_What is being asked:_ From the entries, copy each line that includes "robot".

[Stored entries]
==========

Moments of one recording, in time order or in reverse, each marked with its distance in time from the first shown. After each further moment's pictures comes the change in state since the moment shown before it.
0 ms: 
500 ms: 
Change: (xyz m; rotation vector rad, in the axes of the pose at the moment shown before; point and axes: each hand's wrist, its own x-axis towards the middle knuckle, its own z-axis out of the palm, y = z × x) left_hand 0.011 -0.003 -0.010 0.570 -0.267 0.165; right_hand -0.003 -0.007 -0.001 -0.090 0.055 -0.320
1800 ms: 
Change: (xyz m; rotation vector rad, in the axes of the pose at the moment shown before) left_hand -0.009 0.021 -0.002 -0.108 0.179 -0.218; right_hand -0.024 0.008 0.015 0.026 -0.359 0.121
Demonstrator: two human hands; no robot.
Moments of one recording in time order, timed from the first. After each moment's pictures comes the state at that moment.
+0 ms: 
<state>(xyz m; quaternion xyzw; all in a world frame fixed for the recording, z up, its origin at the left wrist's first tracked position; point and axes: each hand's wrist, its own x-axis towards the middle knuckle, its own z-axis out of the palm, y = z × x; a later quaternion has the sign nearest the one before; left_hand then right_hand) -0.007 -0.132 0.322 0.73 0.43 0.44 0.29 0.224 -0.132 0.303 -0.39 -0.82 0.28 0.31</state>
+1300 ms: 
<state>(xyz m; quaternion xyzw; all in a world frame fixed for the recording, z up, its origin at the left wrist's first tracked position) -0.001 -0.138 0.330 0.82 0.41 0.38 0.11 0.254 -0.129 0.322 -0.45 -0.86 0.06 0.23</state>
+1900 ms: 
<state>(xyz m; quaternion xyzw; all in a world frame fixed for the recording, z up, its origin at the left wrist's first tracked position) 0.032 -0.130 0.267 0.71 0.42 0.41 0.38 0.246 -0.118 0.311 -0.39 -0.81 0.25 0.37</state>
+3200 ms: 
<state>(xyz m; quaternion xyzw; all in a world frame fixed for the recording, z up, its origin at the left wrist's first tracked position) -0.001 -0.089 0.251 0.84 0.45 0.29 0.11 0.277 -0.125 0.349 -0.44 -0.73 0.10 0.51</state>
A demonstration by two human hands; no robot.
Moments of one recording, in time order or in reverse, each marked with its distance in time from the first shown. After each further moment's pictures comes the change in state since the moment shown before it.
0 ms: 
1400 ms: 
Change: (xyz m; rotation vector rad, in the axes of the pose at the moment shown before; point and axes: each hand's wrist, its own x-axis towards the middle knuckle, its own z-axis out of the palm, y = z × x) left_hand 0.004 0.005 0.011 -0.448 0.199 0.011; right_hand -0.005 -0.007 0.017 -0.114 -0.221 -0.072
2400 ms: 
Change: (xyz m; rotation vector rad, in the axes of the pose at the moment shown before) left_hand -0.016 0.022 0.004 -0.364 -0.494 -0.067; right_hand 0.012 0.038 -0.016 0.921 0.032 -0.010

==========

_Written reply:_
Demonstrator: two human hands; no robot.
A demonstration by two human hands; no robot.

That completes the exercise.